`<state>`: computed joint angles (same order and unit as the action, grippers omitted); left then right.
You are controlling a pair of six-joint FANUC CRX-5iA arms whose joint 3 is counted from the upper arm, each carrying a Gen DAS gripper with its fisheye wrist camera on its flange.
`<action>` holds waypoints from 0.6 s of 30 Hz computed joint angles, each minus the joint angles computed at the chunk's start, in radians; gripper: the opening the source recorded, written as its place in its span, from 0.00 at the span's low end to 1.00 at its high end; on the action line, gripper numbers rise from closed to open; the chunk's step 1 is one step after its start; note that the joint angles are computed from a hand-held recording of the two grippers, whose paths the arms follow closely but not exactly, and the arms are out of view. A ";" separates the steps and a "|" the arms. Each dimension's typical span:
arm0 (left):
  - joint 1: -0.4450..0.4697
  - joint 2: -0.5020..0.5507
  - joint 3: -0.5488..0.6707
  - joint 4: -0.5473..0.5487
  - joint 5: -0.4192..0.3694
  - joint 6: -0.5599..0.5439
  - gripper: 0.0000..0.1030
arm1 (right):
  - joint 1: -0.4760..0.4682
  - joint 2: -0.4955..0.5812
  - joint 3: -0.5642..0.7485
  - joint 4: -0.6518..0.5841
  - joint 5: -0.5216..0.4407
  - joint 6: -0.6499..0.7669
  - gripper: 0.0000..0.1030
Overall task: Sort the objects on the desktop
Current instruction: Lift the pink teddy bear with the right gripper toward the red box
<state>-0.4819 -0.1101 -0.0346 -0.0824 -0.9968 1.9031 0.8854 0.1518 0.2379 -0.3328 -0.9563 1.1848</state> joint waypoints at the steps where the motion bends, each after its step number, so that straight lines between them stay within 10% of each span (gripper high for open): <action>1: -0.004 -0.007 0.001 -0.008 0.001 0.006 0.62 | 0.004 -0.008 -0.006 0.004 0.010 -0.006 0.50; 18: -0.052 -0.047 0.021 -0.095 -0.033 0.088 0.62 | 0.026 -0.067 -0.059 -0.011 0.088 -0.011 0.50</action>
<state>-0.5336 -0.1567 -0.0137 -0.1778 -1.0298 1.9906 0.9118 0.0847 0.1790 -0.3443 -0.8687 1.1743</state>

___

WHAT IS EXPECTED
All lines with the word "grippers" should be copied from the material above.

ANSWER BOX
`<state>`: computed joint angles (same order and unit as the action, grippers omitted); left then right.
`<action>` holds waypoints from 0.6 s of 30 Hz computed joint angles, each minus the joint angles computed at the chunk's start, in radians; gripper: the opening the source recorded, written as its place in its span, from 0.00 at the span's low end to 1.00 at its high end; on the action line, gripper numbers rise from closed to open; the chunk's step 1 is one step after its start; note that the joint angles are computed from a hand-held recording of the two grippers, whose paths the arms follow closely but not exactly, and the arms are out of view. A ";" separates the steps and a "|" the arms. Each dimension's typical span:

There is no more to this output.